Ask anyone on the street to give you the definition of the word “polyglot” and he’ll mutter out something about “a person speaking many languages”. Still, if we go in depth we will find out that a polyglot is much more than this and they can be categorized through various means.
Strictly put, the dictionary definition of a polyglot is “someone that has a high degree of proficiency with several languages”. But being a polyglot is in itself a cultural and social status and this is undeniable. Knowing many languages isn’t just helpful for career or traveling purposes, it’s also heightening to you as a person in society and the views of others towards you will be undoubtedly changed for the better.
But let’s see what different types of polyglots are there and how you can “earn” your place in one of these categories. Take note that when counting the number of languages one speaks, you always consider his native tongue as well. Still, a person that only knows one foreign language (thus can speak two languages fluently) is not considered a polyglot.
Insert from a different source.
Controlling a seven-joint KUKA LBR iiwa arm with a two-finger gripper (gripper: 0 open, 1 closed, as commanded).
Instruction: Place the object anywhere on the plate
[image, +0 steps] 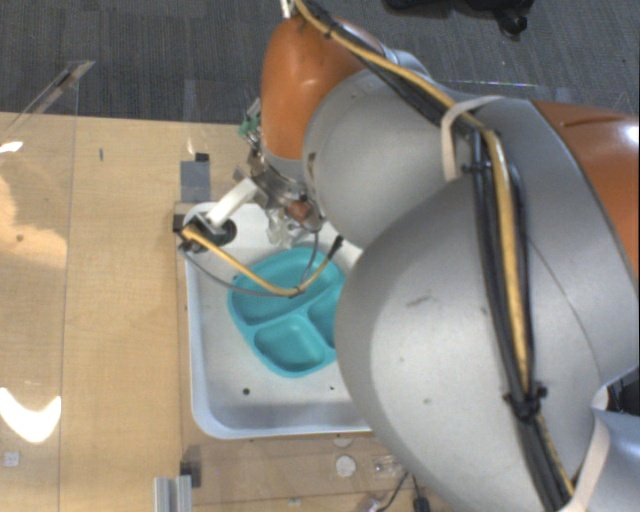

Instead, he is considered a “bilingual speaker”. There’s a debate on whether or not people speaking three languages fluently should be called polyglots or simply trilingual speakers, but it’s generally acknowledged that a person is only considered a true polyglot when he can fluently speak 3 foreign languages or above, plus his native tongue.
Still, how do you define a person as “speaking a language”? Knowing how to say “Hi my name is Joe” in 8 different languages won’t mean you can speak those languages and it will definitely not make you a polyglot. In order for you to be considered a speaker of a certain language you need to have a moderately solid base of vocabulary as well as an average grip on grammar, spelling, pronunciation and other similar elements of that language.
Another problem that appears when dealing with this “language counting” phenomenon is the lack of clarity towards how you separate languages. For example, Scandinavian languages are quite similar to one another and a Norwegian speaker for example can usually understand a Swedish speaker without putting too much effort in it, so learning both languages is easy once you know one of them. This way, your language counter goes up 2 steps although you had an easy job. On the other end, a person learning the two major Chinese dialects of Cantonese and Mandarin will spend much more effort into them (the two dialects differ heavily and they are quite large and complicated, thus a pain to learn) and still get a single buff to their language counter.
Obviously, this is all just theoretical talk, since no one will really keep count of the languages you can speak. However, they will most likely be impressed when they’ll hear you talk in 3 or more languages on different occasions or when they’ll notice you can fluently talk both Chinese dialects or 3-4 Slavic languages.